22 June 2015

Never Have I Ever: Sent my Child Sick

It's a mother's guilt.

Specifically, but not exclusively a working mother's guilt. 

Specifically, but not exclusively at this time of year.

Noses are running. Chatter and play are interrupted by coughing. Nappies are being changed more frequently.

As a mum to a not-quite-two year old and as an employee who works not quite twenty two hours a week, I am faced with the dilemma every manic Monday of determining just how sick my baby is. Is the goop coming out of his nose truly clear, or does that tinge of green signify something more than just a runny nose? Is that 'occasional' cough a little bit too 'occasional' to just be a cough?

Don't get me started on that mark that looks suspiciously like ringworm or conjunctivitis. 

As a completely judgemental {non-mother} supervisor of a small team a couple of years ago, I wholeheartedly admit that I used to get frustrated, even shitty when the phone call/text message/email message requesting the carer's leave was received, especially and what seemed like frequently, during the cooler months. I wondered if the carer's leave card was being abused as simply a way to have a day off and perhaps was a little bitter that I was not entitled to such privilege. 

Now I know that having a kid is never a day off. It's not relaxing. It's full on.
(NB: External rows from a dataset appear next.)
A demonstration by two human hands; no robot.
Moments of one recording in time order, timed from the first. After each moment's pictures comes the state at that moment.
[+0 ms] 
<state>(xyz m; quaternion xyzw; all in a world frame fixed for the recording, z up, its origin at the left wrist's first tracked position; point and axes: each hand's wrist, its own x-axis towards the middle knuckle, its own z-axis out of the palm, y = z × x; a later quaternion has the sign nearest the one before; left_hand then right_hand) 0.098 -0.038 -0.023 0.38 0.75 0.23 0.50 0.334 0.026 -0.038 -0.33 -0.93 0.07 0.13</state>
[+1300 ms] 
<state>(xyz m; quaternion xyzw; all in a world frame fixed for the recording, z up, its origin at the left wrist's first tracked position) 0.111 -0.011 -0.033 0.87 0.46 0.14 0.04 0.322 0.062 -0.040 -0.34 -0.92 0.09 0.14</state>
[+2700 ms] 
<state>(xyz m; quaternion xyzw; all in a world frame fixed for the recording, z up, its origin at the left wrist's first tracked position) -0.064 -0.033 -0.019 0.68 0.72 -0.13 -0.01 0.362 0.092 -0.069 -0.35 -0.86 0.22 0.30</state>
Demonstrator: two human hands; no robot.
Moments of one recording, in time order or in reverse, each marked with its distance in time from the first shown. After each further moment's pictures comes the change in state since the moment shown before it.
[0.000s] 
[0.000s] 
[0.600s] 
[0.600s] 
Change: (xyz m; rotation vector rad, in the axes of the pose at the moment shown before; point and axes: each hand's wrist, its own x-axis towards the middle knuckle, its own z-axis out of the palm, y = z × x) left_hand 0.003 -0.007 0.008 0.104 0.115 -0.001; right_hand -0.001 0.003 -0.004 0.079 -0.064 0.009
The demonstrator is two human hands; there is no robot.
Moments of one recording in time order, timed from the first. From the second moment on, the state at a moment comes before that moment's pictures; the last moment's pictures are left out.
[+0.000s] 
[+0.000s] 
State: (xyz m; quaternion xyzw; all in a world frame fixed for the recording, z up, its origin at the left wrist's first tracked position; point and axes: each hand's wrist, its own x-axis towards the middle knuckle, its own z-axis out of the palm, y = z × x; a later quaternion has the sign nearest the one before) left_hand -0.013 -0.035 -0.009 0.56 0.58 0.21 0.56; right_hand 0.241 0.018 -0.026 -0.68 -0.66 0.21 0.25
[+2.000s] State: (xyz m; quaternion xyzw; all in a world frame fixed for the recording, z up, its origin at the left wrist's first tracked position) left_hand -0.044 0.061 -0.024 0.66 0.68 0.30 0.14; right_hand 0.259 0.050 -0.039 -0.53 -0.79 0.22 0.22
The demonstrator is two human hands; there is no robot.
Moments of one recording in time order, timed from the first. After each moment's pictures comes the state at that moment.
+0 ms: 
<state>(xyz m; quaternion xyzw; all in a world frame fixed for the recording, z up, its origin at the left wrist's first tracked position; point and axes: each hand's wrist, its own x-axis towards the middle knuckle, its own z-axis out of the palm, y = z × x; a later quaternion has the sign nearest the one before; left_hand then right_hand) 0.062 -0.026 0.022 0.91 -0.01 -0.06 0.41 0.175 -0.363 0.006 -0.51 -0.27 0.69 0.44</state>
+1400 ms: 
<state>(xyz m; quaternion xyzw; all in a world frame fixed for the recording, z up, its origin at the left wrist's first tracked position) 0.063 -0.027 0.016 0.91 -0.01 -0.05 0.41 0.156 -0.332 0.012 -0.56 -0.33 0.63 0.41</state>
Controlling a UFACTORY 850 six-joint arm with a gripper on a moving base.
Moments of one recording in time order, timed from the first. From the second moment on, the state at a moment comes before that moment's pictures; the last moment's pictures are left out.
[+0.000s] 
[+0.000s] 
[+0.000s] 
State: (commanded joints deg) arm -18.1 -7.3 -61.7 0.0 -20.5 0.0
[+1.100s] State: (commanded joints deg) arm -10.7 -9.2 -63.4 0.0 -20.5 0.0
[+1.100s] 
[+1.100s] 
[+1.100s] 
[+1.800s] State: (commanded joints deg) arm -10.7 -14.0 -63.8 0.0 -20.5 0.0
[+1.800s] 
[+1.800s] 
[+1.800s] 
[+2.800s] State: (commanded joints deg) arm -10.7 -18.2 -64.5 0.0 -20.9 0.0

I also know that it is a HUGE mental battle to do the right thing and keep your child at home, and to play the carer's leave card, so to speak. As a part-time employee, I really battle with having the day off especially as Ned's only daycare day is a Monday and I only work Monday, Tuesday and half a day on Wednesday. I am extremely grateful and lucky that my parents look after Ned on Tuesdays and Wednesdays but also know it wouldn't be fair asking two people in their early sixties who should be enjoying their retirement to look after a very energetic toddler for another nine or so hours.

I suppose this is an admission of guilt that yes, I have sent Ned to daycare when I knew that he probably should not have been there. I know that it's not fair on Ned, and especially not fair on the other kids at the fabulous and nurturing family day care that he attends. Ned's daycare mum is amazingly supportive and understanding and I hope she knows that if I have selfishly sent him when he really shouldn't be there that she can call me to come pick him up. And I hope that my supervisor and boss as parents themselves know that a parent does not take the decision to take the day off to look after a sick child in lieu of being at work lightly.

So tell me, do you struggle with this too?